**Task details**
Here are some records. Repeat them all exactly.

**Input records**

==*==

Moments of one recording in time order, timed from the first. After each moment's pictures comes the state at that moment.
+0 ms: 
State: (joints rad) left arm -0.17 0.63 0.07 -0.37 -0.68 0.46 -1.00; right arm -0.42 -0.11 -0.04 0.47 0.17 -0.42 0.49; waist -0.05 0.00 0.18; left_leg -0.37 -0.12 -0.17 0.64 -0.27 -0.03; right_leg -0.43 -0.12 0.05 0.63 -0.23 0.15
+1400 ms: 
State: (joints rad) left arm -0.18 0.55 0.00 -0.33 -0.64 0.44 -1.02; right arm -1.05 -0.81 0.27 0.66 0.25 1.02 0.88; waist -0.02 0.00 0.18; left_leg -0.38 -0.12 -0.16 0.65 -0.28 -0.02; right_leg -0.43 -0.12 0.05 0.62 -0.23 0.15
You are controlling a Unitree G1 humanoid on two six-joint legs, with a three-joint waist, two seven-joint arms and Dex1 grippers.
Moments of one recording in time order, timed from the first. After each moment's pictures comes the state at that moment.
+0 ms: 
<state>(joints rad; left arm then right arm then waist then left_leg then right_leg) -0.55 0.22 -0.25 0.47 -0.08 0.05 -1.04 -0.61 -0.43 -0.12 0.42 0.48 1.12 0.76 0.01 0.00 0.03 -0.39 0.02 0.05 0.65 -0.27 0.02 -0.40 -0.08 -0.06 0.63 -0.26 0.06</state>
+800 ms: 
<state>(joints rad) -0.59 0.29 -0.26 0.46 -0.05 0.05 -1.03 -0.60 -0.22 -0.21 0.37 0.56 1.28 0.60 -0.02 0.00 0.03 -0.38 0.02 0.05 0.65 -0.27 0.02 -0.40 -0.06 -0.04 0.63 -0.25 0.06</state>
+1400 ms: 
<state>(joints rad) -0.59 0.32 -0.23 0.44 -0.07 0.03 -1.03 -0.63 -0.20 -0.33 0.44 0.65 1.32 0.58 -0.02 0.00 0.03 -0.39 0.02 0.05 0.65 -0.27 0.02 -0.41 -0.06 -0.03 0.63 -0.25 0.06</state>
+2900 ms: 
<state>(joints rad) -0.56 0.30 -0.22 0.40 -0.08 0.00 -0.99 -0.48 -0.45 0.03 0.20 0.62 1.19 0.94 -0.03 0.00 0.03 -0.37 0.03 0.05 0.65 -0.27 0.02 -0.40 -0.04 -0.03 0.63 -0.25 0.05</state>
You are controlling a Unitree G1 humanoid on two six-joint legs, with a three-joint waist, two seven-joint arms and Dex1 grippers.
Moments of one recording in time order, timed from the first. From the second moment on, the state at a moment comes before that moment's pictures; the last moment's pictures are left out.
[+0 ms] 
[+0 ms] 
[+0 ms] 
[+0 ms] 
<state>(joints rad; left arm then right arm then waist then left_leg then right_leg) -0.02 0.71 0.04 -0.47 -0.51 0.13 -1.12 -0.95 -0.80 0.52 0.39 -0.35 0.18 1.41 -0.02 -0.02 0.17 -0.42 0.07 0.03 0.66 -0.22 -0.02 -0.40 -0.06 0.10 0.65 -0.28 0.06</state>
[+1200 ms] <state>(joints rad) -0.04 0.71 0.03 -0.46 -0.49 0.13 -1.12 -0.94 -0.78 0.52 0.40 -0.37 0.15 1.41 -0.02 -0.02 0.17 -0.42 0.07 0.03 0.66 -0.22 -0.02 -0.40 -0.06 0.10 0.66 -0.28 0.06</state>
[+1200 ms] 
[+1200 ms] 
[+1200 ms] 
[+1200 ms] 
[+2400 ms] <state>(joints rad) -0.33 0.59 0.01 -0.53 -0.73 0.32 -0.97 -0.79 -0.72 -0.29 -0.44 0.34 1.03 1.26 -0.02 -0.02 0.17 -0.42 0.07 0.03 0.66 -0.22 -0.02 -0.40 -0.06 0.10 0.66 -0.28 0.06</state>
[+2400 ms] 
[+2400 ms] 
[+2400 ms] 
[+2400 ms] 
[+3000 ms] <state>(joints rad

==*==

**Solution for this problem**
Moments of one recording in time order, timed from the first. After each moment's pictures comes the state at that moment.
+0 ms: 
State: (joints rad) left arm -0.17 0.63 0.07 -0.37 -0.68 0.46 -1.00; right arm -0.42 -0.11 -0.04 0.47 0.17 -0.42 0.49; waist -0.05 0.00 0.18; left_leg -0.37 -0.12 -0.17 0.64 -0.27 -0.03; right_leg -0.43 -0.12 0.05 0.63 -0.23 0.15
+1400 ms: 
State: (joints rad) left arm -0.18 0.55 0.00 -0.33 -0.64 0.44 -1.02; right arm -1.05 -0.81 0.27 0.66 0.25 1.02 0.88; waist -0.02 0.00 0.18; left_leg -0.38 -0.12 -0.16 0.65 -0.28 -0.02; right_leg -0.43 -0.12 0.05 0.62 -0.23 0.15
You are controlling a Unitree G1 humanoid on two six-joint legs, with a three-joint waist, two seven-joint arms and Dex1 grippers.
Moments of one recording in time order, timed from the first. After each moment's pictures comes the state at that moment.
+0 ms: 
<state>(joints rad; left arm then right arm then waist then left_leg then right_leg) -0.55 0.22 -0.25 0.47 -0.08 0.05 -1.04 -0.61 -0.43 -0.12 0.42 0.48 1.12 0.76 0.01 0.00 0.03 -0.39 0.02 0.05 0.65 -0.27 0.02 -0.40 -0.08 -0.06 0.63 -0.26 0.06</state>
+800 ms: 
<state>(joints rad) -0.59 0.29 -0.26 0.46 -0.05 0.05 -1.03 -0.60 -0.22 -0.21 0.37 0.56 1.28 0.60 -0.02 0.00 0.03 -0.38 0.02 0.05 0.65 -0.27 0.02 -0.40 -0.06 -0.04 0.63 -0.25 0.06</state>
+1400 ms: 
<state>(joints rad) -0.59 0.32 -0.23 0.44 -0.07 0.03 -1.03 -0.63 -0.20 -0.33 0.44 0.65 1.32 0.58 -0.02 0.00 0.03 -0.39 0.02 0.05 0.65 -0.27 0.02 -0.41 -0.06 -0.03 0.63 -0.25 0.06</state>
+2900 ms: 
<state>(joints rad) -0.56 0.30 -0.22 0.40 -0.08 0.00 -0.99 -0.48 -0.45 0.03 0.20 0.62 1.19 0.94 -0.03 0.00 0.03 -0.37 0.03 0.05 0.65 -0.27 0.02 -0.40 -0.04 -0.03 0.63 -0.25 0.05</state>
You are controlling a Unitree G1 humanoid on two six-joint legs, with a three-joint waist, two seven-joint arms and Dex1 grippers.
Moments of one recording in time order, timed from the first. From the second moment on, the state at a moment comes before that moment's pictures; the last moment's pictures are left out.
[+0 ms] 
[+0 ms] 
[+0 ms] 
[+0 ms] 
<state>(joints rad; left arm then right arm then waist then left_leg then right_leg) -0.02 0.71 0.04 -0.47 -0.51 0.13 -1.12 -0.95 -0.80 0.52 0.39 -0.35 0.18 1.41 -0.02 -0.02 0.17 -0.42 0.07 0.03 0.66 -0.22 -0.02 -0.40 -0.06 0.10 0.65 -0.28 0.06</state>
[+1200 ms] <state>(joints rad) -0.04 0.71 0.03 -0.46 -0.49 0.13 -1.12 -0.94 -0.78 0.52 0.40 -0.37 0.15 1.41 -0.02 -0.02 0.17 -0.42 0.07 0.03 0.66 -0.22 -0.02 -0.40 -0.06 0.10 0.66 -0.28 0.06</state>
[+1200 ms] 
[+1200 ms] 
[+1200 ms] 
[+1200 ms] 
[+2400 ms] <state>(joints rad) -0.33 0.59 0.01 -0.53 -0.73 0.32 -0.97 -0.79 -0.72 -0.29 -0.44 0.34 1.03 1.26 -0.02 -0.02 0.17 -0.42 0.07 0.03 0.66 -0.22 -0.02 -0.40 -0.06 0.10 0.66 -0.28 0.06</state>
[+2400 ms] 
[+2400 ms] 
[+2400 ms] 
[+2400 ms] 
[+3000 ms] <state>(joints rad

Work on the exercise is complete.